## Material provided
# # # # #

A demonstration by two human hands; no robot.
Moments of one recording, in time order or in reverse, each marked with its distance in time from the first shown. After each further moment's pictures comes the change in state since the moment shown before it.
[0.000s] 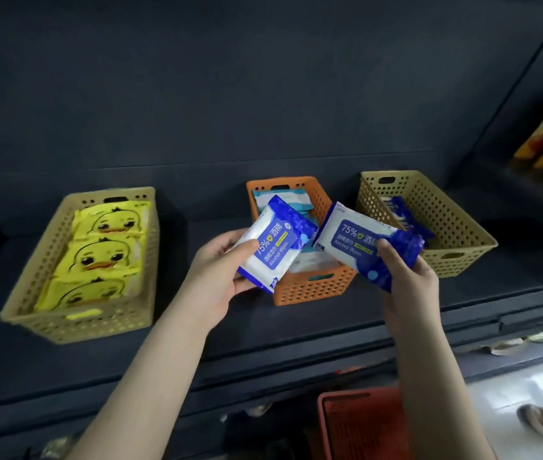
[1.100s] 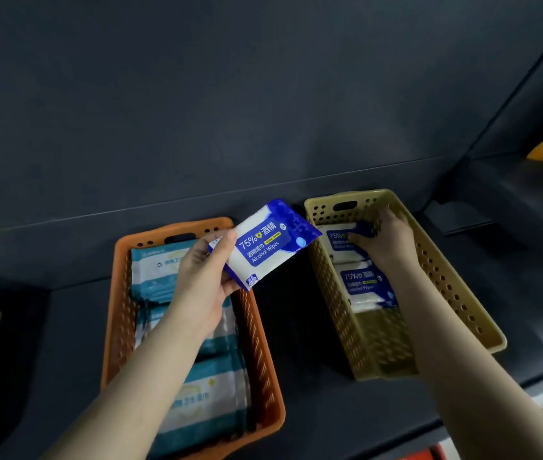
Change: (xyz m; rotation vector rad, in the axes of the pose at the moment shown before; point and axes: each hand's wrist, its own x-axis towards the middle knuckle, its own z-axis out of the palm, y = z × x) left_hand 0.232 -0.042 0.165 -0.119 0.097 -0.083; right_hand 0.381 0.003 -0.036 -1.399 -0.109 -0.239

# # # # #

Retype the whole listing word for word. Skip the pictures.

## Result below
A demonstration by two human hands; no robot.
Moments of one recording, in time order or in reverse, each marked with its distance in time from the first shown. After each further moment's pictures comes the change in state since the moment shown before it.
[0.000s] 
[1.100s] 
Change: (xyz m; rotation vector rad, in the axes of the pose at the moment shown before; point and axes: each hand's wrist, its own x-axis towards the middle knuckle, its own z-axis out of the palm, y = z × x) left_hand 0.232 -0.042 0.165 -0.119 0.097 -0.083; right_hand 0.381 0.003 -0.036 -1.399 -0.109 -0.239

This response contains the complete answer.